Kapacitor - if value exceeds threshold for specified duration

Hi guys,

As I’m diving into Kapacitor more and more, I’m trying to refine my checks and alerts. One thing I’d like to check if you if a value meets a criteria (e.g. Exceeds a value, within s range) for a duration. This will help me exclude flapping and better get an idea if a metric has spiked for an extended period.

Currently im doing this by using timeShift a few times and comparing, but it’s messy and I’m sure there must be a better way. Is there a nice easy way to do this?

One example would be cpu usage > 90% for 1 minute, or even better, using one of the queries chronograf generated for me (:heart:️) cpu usage is 50% higher than the last 10 minute period, for at least 5 minutes.

Cheers!

To get to an exact answer, you need to share a bit more information, but the basics probably involve using a batch job like this example QueryNode | InfluxData Documentation Archive.

You would set the period to 10m and every to the frequency you want the job the run.

If you are sending the cpu_usage stats every minute, then you could simple count the number of instances over 50% using the WHERE clause. If you are sending the stats more or less frequently, then you would do the counting of values in a later function. Afterward, I would assume you would use AlertNode to see if the counted value exceeds the threshold and then outputs some message.

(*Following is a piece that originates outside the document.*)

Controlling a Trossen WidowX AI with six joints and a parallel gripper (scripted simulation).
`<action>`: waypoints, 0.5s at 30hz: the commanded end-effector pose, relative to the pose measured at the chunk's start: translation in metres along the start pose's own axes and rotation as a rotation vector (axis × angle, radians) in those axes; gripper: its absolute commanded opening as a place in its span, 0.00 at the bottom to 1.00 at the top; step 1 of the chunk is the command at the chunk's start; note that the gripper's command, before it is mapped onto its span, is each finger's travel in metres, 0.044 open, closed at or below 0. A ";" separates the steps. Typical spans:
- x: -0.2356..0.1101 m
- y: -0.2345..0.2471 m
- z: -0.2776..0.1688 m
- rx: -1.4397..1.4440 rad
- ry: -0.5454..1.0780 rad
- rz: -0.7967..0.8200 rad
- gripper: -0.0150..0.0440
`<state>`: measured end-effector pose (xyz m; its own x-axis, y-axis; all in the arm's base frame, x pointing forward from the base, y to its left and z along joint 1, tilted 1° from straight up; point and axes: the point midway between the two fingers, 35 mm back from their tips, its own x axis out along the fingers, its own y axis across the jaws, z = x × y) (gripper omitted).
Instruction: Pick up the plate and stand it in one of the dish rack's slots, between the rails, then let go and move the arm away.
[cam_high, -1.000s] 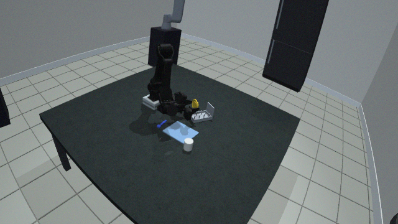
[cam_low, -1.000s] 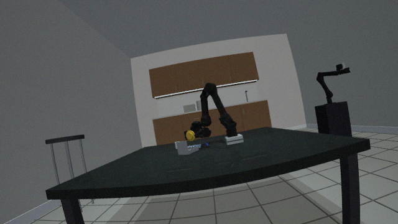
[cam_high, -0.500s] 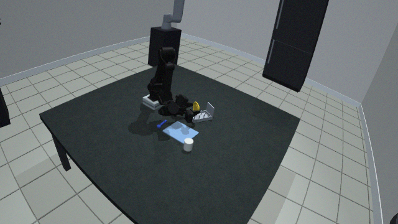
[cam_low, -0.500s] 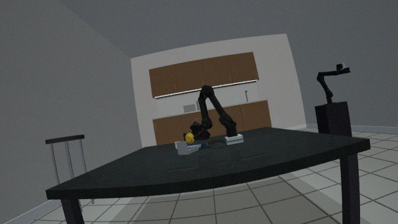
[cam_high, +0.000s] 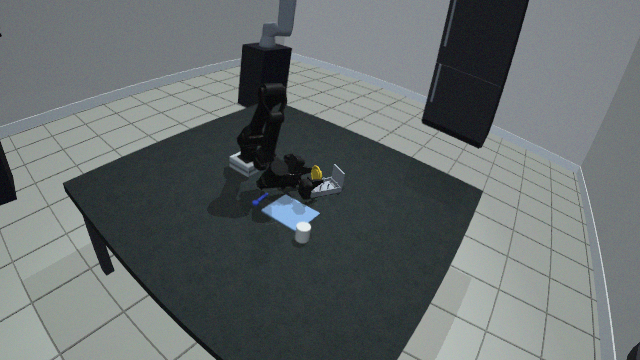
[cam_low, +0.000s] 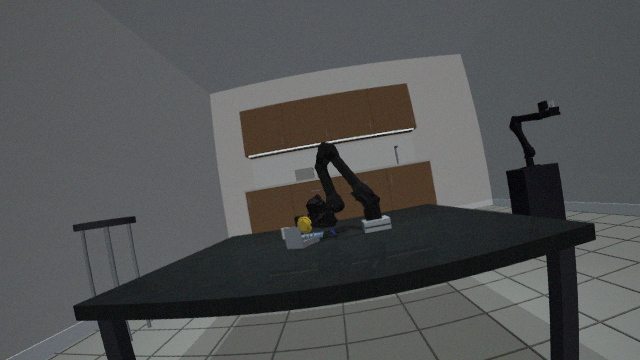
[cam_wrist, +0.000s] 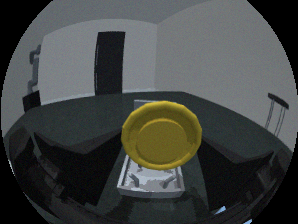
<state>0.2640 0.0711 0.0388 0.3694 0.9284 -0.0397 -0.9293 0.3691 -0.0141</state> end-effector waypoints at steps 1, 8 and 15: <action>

Please share more details about your data and its frequency if you want some specific query help.

Thanks for your reply.

I’ve spent a bit of time on this today, trying to figure out the best way to process this. In the end, I settled for a ‘critical rate’ per time window (Eg. alert if 30% of points for CPU usage are above 90% utilisation). Not sure how well this will work out, but I’ll give it a go.

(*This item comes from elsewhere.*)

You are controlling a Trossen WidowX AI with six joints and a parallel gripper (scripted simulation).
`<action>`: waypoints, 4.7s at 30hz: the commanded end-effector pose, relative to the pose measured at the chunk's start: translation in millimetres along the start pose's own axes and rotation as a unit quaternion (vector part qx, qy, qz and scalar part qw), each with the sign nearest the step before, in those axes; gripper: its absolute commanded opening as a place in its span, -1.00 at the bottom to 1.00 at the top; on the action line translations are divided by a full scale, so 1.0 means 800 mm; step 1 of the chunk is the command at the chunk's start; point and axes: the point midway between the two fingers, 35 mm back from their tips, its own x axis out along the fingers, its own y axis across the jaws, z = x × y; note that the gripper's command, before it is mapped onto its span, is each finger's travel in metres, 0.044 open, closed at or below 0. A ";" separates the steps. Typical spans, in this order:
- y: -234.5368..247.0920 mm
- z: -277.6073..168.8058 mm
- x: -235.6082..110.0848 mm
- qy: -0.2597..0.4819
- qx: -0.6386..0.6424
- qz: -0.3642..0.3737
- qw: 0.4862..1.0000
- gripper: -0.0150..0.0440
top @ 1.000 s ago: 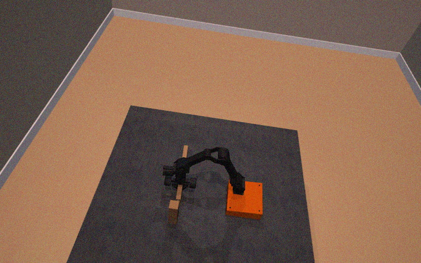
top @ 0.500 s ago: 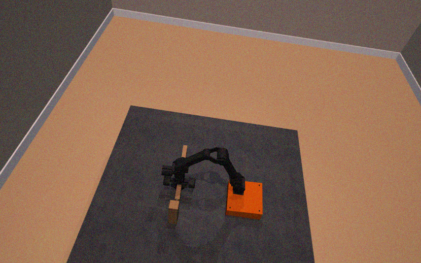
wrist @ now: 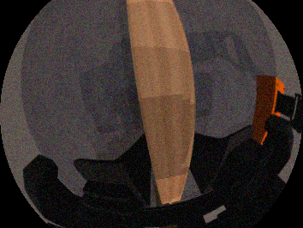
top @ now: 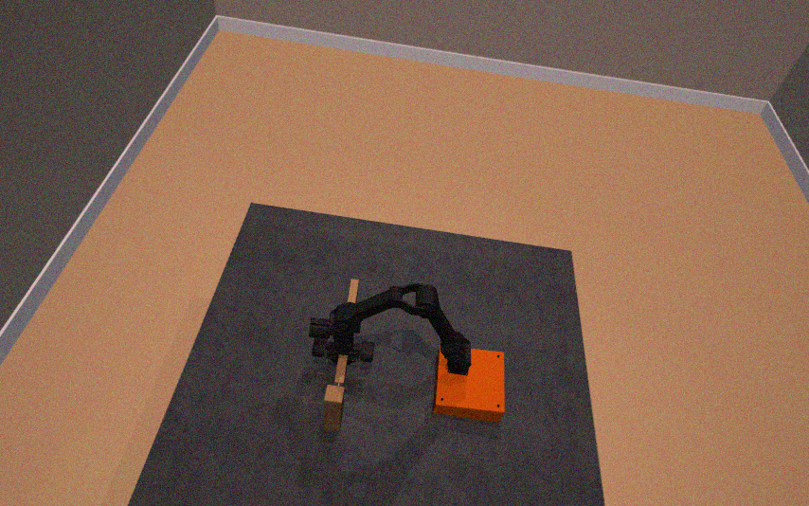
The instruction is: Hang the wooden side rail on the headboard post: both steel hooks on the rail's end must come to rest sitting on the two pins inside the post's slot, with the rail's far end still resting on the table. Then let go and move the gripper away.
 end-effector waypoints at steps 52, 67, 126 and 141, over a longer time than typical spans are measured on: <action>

So far I have Hastebin: Send and Save Text or Code Snippets for Free | Toptal® which pretty much does the job, the only issue I’m having is that the final measurement does not retain any of the tags (So, when I alert to Slack, I can’t pass the hosts’s name), Any suggestions how I can streamline this a bit?

EDIT: As per replay-live lacks tags data · Issue #1078 · influxdata/kapacitor · GitHub, it looks like the initial recording/query must contain a GROUP BY "tag" statement to retain tags. :+1:

Regards,
James.

As an aside, is it possible to utilise the following from an AlertNode?

Available Statistics:
alerts_triggered – Total number of alerts triggered
oks_triggered – Number of OK alerts triggered
infos_triggered – Number of Info alerts triggered
warns_triggered – Number of Warn alerts triggered
crits_triggered – Number of Crit alerts triggered

Because I could use that node to trigger my warns and alerts and use the value later, if I can get the values out somehow.

I’ve seen there’s a StatsNode which I might play with later.

So far my 'x % of ‘critical’ alerts in a time window works out nicely to see if a host is persistently providing critical metrics :+1:

@absolutejam Hey, I’m trying to do something very similar to what you are, but the hastebin link no longer works. Can you re-post your script? Or did you find a better way to do this?

Hey @alexphillips, not sure if it’s the right one, but I have https://gitlab.com/absolutejam/tickscripts/blob/master/cpu_crit_rate_15m.tick saved which I think rings a bell.

Would the stateDuration node do what you want?

|stateDuration(lambda: “thing you want to count” > crit)
.unit(1m)
.as(‘critDuration’)

Then in your alert node

.crit(lambda: "critDuration > 5)

There is alittle bit more to it though stateDuration

Thats how i count it anyway

hope that helps